Authors: Dan Abnett and others
BBC Books
RRP: £6.99, US $11.99, Cdn $14.99
ISBN: 978 1 84607 561 2
Available 26 December 2008

For a year, while the Master ruled over the Earth, Martha Jones travelled the world, telling people stories about the Doctor. She told them of how the Doctor has saved them before, and how he will save them again. This is that story. It tells of Martha’s travels, from her arrival on Earth as the Toclafane attacked and decimated the population, through to her return to Britain to face the Master. But it’s more than that. This is also a collection of the stories she tells, the stories of adventures she had with the Doctor that we haven’t heard about before, the stories that inspired and saved the world...

The latest batch of hardback Doctor Who novels is decidedly more experimental in terms of the TARDIS crew members it features. Usually the crew complement is the same throughout all three books, typically representing the characters most recently seen on TV. However, now that the show is off air, barring a few specials, until 2010, BBC Books has evidently decided to mix things up a little. This time one of the books features the Doctor with Donna Noble, while another depicts the Doctor travelling alone, and this one is a flashback to his time with Martha Jones.

The structure of this book is also highly unusual. Set during the year that elapses between The Sound of Drums and Last of the Time Lords, as Martha roams the Earth, spreading word of the Doctor’s good deeds, Dan Abnett’s narrative is interspersed with some of the tales Martha tells: four short stories penned by a variety of writers. This isn’t exactly a short-story anthology, as the linking narrative comprises more than half the book, but it’s not exactly a novel either. As the synopsis says (in its rather rambling way): it’s more than that.
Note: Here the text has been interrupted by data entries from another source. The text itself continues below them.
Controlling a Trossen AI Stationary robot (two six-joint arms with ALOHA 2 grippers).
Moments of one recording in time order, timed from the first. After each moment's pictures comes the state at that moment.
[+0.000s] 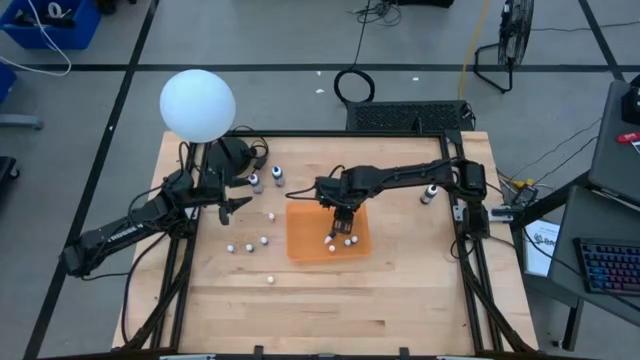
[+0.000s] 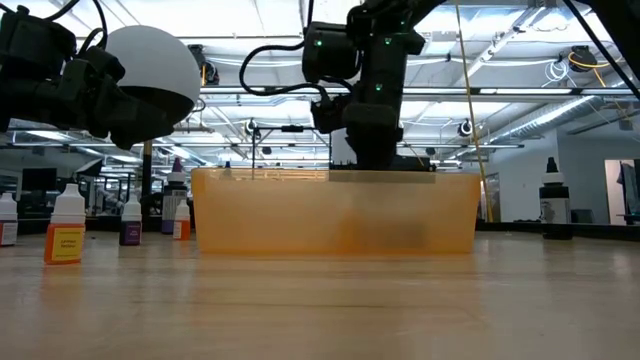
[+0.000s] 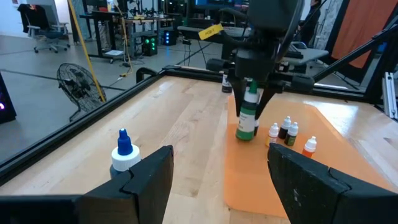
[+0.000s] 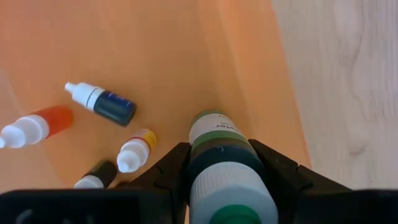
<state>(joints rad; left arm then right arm) 0.59 0.19 0.01 0.08 0.42 -0.03 -0.11 1.98 1.52 -0.93 0.02 0.14</state>
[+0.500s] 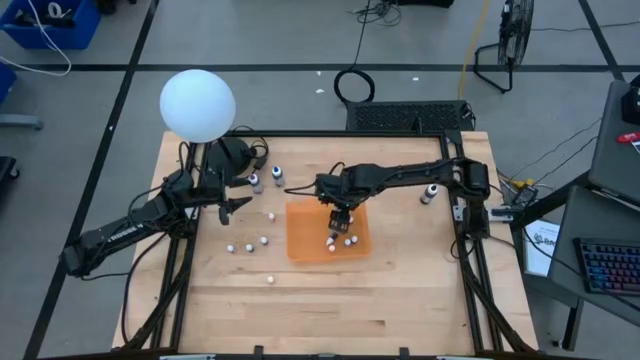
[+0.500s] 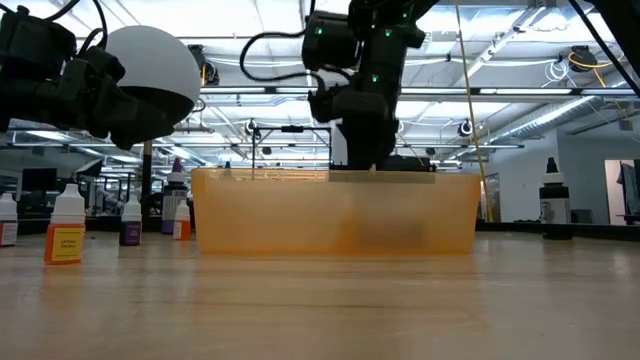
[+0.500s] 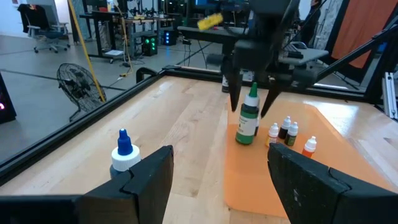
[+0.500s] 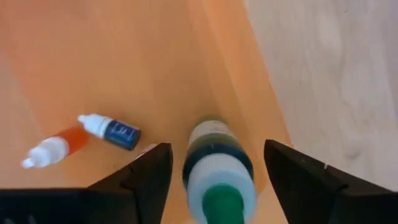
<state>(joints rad) 0.59 0.19 0.01 0.08 0.42 -0.03 -0.11 1.95 1.53 -0.90 0.02 0.20</state>
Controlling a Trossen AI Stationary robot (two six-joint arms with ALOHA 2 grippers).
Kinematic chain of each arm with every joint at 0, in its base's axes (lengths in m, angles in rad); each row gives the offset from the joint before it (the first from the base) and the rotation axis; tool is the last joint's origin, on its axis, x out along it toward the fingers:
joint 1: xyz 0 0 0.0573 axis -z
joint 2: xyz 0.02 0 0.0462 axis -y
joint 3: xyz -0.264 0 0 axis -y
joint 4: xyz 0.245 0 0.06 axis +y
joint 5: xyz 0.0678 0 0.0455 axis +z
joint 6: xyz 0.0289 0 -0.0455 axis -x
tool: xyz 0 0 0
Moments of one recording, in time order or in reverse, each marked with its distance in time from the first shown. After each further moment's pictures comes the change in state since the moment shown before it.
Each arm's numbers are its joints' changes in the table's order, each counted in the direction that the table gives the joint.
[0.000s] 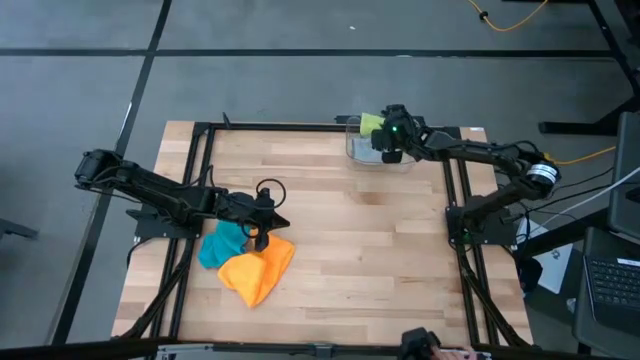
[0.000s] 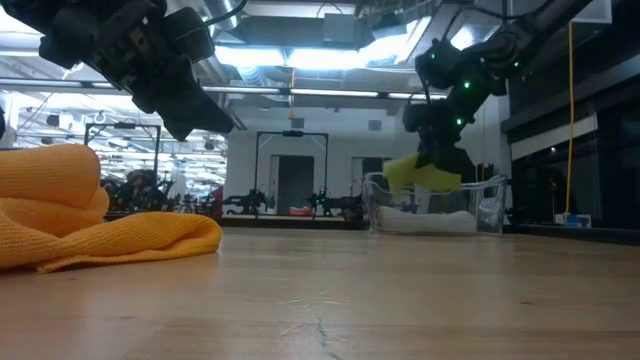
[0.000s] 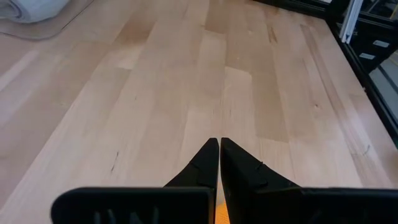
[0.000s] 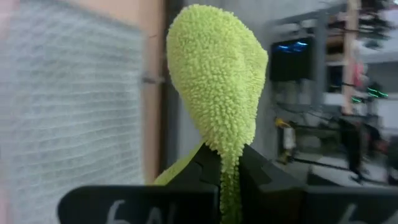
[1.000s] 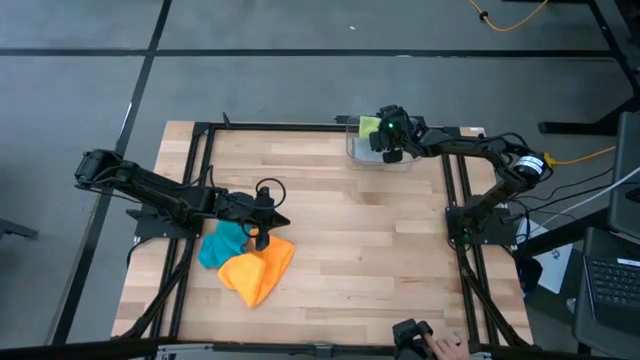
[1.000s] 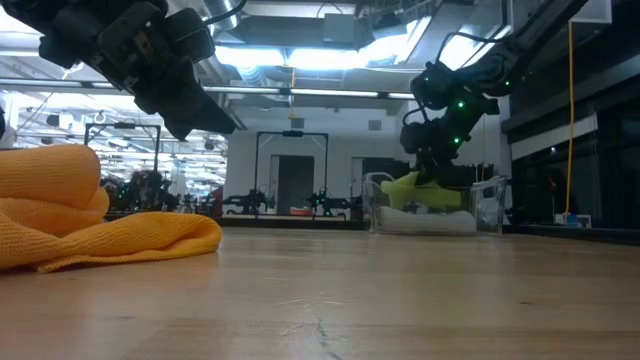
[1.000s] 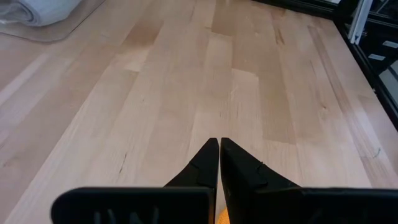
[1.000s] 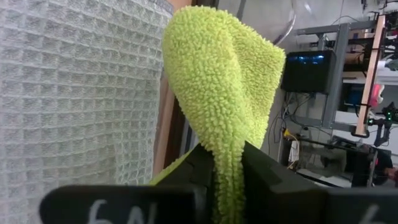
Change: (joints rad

Unfortunately, the short stories aren’t particularly memorable. They get better as the book progresses, but the plots are all uncomfortably familiar. The ultimate revelation of David Roden’s “The Weeping” is similar to that of Matthew James’s entry in Short Trips: How the Doctor Changed My Life, a sad coincidence given that the anthology has only recently been published. Less forgivably, the villains of Steve Lockley and Paul Lewis’s “Breathing Space” have an anti-pollution plan comparable to that of the Sontarans in The Sontaran Stratagem and The Poison Sky. Robert Shearman’s surreal “The Frozen Wastes” retreads territory already explored in Robert Shearman’s surreal Scherzo. Simon Jowett’s “Star-Crossed” combines elements from Star Trek: Voyager (the humanisation and emancipation of the artificial Doctor), The Doctor’s Daughter and a Tom Baker serial that shall remain nameless for fear of spoiling the plot for you.

Abnett’s frame story is easily the most interesting part of the book, though I suppose we need the short stories in order to give the Doctor a prominent role. The Master appears only briefly, though his presence is constantly felt thanks to his loyal servants, who are in dogged pursuit of Martha. Admittedly the tale is undermined by the fact that we know that Martha will survive and that, due to a bizarre time paradox, the year never happened anyway. In spite of this, the author gives a gripping account of the companion’s experiences.

The Story of Martha is a worthy experiment rather than being truly masterly.